I waited on my drink, but I wasn’t talking to my husband or imagining Paris being liberated. I was watching the woman, how still she could be, how she occupied space without disturbing it. Except for the occasional sip from her drink or a nod of her sleek head, she never moved. An older gentleman approached her table, asked if he could take a seat. She was gracious, but not interested. She was young. She was not anxious.
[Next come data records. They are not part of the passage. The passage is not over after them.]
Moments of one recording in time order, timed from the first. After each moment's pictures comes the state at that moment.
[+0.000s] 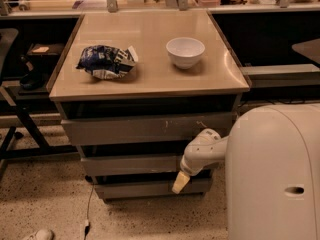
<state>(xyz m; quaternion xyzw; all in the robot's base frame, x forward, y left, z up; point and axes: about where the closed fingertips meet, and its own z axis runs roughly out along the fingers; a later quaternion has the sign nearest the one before) 0.587 -0.117 0.406 -0.48 0.87 0.00 0.13</state>
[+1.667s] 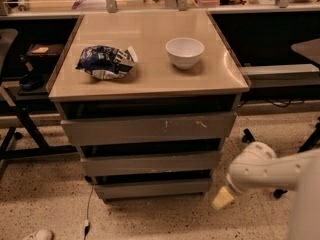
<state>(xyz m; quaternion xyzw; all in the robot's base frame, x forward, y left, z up) 0.484 -0.265 0.458 -0.32 0.94 -0.07 0.08</state>
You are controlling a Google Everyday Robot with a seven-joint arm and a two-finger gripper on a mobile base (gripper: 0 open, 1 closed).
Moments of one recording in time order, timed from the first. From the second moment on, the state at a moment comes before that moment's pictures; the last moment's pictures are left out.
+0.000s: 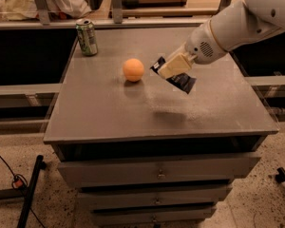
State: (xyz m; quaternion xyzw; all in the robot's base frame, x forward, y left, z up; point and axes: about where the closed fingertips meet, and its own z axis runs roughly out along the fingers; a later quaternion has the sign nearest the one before) arm 0.590 -0.079 0.907 -0.49 0.79 0.22 0.31
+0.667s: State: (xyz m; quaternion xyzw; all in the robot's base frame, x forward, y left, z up) arm 0.616 -0.056 0.899 -0.47 0.79 0.23 0.33
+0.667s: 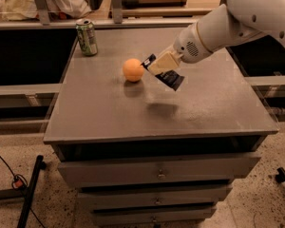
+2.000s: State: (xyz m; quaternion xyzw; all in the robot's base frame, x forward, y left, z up) arm 0.626 -0.044 0.892 -0.45 0.79 0.24 0.33
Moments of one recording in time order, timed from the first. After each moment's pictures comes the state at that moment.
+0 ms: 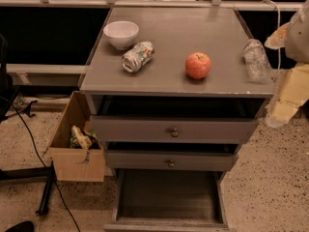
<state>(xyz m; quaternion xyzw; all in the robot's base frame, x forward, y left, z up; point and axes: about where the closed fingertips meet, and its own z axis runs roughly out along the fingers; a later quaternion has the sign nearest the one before) 0.438 -0.217 0.976 -0.60 0.78 -0.03 0.16</state>
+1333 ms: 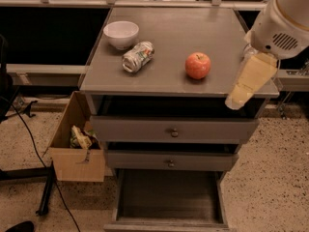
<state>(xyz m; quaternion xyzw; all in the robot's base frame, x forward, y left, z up) 0.481 -0.179 0.968 -0.55 0.81 -0.01 0.19</state>
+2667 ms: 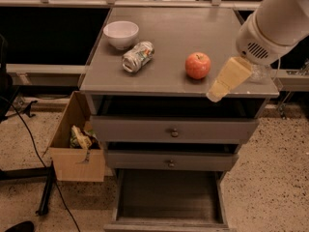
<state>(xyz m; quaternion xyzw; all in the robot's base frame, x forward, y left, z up) 0.518 -0.174 0.955 -0.45 0.85 -0.06 0.26</state>
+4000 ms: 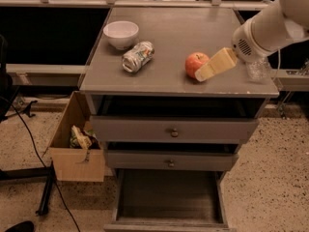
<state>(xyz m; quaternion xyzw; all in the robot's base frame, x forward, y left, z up) 0.596 -0.181 0.924 -0.32 0.88 0.02 0.34</state>
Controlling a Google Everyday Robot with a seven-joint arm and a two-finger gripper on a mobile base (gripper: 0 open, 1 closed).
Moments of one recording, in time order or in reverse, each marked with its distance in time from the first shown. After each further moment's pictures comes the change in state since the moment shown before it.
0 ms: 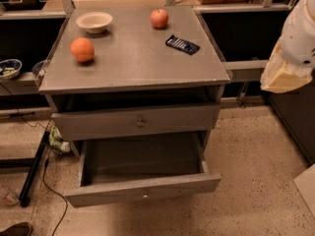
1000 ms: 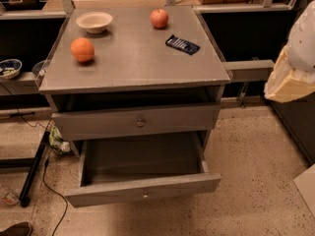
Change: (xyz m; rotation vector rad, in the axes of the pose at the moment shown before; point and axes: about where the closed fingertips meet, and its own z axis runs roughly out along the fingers) arm 0.010 0.016 0.005 -0.111 -0.025 0.017
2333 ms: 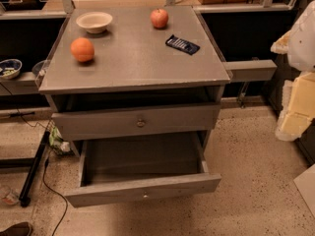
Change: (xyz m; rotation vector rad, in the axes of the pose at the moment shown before) arm 0.000 0.000 0.000 0.000 0.000 0.000
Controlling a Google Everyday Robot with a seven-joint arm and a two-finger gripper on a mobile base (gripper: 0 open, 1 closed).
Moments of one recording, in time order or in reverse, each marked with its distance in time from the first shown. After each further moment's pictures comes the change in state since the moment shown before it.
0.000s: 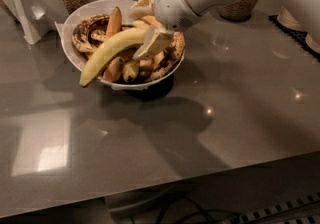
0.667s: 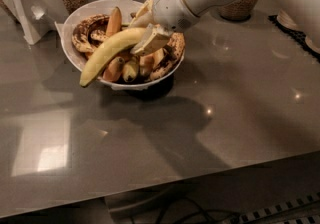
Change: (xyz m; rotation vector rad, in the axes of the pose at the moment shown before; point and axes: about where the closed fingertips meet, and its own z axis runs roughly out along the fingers) arm 0.000 0.000 0.004 -0.005 -0.002 -0.011
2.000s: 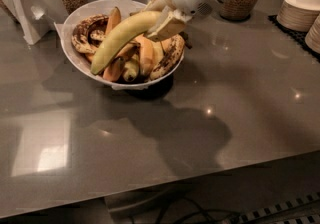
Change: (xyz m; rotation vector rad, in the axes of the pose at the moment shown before) arm -0.009 -0.007 -0.053 0.086 0.004 0.062
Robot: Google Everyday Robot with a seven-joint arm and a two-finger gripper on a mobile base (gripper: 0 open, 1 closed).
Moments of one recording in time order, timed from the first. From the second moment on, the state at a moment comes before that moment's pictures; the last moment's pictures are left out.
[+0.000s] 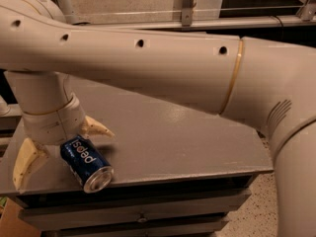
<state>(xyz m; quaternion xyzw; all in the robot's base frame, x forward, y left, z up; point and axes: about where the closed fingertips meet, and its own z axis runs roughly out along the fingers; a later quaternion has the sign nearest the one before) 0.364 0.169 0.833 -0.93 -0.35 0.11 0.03</state>
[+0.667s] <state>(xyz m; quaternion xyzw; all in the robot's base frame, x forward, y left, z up) 0.346 0.154 0.839 -0.92 -0.37 0.10 0.03</state>
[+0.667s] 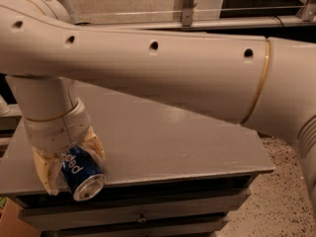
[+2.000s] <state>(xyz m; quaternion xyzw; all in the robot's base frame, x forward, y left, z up) 0.372 0.166 0.894 -0.93 -0.37 0.02 0.09</state>
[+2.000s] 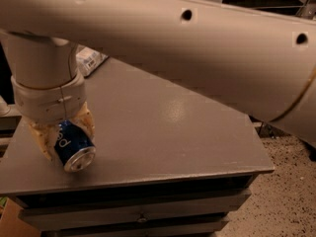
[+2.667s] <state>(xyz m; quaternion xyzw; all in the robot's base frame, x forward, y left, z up) 0.358 0.161 0.890 -0.93 -0.36 0.00 0.08</state>
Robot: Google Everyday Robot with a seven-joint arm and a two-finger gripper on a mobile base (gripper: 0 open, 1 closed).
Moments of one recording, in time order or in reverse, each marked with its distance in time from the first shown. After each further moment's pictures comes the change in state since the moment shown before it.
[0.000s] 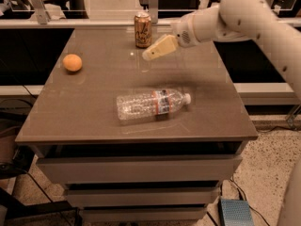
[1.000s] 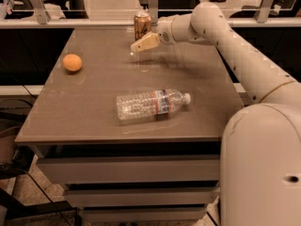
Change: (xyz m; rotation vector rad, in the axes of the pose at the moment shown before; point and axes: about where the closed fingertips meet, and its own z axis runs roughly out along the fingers) arm -0.004 -0.084 0.101 0.117 -0.105 -0.021
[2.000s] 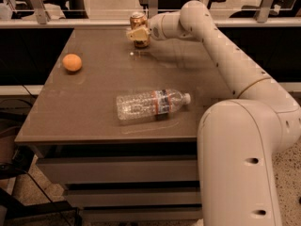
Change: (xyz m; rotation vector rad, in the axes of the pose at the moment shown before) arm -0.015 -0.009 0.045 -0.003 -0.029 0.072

But I was. I started straightening my clothes, worrying about my jet-lagged complexion and my fuzzy hair. I took a drink from my gorgeous, rose-adorned glass and swallowed wrong, coughed. I smiled for a couple of silly photographs with my husband and then we paid the bill. And all the while I kept watching the other woman. I was an American tourist, out of place, giddy and too friendly. She could have been anyone. Or no one. If I blinked, she could disappear altogether. How did she do that?

It was a secret she wasn’t sharing. Still isn’t.

Look. Right there she is, in the photograph I took of the bar. I hadn’t even noticed her yet, and maybe that’s why I’d forgotten her when I went back to look at these images. Do you see her? A dark outline? Will you wonder about her the way I do? Is she a ghost? Is she waiting for someone? Is she lonely?Most probably at some point in her life, she will be all of those things. But for me, every time I look at this photograph, I search her out. Mesmerized by never knowing.

Wouldn’t Hemingway love that? He’d have bought her a drink, I bet. He’d have given her a thousand names.